Protesta, con dejadez, aunque incapaz de ocultar la sonrisa cómplice, culpable que aflora a sus labios. De soslayo, contempla al Guardia de Seguridad, quien le guiña un ojo, entre coqueto y atrevido.
—Yo podría ayudar —se ofrece. —Pero, ¿me permites un consejo?
—Romeo, el sabio —anuncia Chiara, teatral.
Una burbuja agradable, suave brota de su pecho y, de repente, se siente optimista, ligera; quizás, haya sido el ayudar a su protegida en apuros.
—No seas impulsiva —agrega él, en tono grave y profundo, como si desvelara algún tipo de conocimiento oculto, ancestral. Ella pierde la sonrisa, de golpe. —Debes irte si estás mal, por supuesto. Nadie debería aguantar un entorno hostil e intolerante, pero espérate a ver cómo reacciona tu madre. Puede que todos estos años distanciada la hayan ayudado a mejorar, cambiar o reflexionar y tu abuela os quiere a vosotras, no a ella. O, al menos, eso es lo que yo tengo entendido.
—A riesgo de que me consideréis poco justa, no creo que un trozo de mierda tenga capacidad de evolucionar a mejor.

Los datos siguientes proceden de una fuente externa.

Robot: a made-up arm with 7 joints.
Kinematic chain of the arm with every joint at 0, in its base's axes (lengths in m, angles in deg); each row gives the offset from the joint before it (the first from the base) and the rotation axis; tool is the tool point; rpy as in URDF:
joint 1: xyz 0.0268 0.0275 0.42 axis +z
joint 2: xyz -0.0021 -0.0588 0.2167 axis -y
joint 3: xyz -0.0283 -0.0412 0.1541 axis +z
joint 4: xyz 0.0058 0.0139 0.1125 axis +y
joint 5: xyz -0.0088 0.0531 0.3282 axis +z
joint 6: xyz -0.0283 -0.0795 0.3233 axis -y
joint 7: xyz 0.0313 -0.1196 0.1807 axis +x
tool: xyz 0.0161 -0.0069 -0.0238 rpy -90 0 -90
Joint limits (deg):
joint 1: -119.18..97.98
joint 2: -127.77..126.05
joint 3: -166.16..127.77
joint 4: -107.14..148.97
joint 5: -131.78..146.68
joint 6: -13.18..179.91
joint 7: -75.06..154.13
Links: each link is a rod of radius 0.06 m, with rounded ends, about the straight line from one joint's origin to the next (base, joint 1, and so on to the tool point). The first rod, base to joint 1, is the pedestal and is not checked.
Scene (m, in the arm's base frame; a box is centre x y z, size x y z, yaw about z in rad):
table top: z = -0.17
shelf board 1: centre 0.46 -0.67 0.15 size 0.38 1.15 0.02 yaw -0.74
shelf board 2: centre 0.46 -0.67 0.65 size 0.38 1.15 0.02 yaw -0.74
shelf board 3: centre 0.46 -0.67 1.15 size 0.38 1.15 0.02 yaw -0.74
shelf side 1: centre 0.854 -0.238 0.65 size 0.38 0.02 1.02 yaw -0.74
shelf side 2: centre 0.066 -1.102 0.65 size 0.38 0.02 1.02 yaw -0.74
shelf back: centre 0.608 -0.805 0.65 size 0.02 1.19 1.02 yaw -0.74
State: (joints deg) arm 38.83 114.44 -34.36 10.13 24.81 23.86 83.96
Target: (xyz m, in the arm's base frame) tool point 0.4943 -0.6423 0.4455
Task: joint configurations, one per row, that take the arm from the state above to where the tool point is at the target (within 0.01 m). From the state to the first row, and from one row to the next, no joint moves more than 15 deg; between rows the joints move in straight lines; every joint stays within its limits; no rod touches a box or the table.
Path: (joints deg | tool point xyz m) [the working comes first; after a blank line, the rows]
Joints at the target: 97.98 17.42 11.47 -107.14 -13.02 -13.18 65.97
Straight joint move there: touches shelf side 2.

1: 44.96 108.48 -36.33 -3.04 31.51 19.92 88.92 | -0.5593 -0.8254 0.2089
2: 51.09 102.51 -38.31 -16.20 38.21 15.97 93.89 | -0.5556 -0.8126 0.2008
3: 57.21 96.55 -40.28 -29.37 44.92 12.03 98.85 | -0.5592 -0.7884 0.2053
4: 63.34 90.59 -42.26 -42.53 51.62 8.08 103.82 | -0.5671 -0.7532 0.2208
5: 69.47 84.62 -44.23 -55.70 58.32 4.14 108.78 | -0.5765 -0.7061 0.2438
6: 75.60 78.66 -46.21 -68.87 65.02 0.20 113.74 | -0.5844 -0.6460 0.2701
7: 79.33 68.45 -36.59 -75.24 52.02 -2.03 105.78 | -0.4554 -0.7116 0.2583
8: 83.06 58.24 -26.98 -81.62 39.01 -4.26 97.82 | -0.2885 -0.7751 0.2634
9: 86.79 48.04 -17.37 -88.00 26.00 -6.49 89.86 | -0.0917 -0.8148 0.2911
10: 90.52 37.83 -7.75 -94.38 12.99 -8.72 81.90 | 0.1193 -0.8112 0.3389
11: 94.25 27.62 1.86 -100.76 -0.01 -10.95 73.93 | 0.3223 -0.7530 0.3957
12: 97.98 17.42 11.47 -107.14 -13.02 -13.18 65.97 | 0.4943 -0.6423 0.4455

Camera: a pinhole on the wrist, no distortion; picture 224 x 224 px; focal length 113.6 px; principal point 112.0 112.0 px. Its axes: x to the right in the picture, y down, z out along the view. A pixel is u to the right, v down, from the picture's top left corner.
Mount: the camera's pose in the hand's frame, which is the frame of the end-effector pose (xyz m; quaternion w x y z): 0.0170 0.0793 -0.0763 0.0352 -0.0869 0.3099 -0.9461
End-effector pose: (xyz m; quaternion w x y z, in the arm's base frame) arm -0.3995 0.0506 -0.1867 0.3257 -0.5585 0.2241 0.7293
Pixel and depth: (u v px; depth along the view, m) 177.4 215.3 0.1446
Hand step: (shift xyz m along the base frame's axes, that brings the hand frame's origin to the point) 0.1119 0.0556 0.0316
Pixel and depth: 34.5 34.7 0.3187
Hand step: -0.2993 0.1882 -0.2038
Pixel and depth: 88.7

—Si quieres tomar por evolución el hecho de que me haya llamado gorda dos veces en vez de diez —comenta, con dejadez.
—¿Y tu chico qué dice?
—¿Qué chico?
—El de Twitter —la pincha el chico. Clava su dedo sucesivas veces en el brazo, insistente.
—¿Qué?
—Por favor —deja escapar Chiara. Lleva los brazos al cielo, evidente. —¿Es que te crees que no nos hemos dado cuenta de que te pasas la mitad del tiempo inclinada sobre el móvil, con él?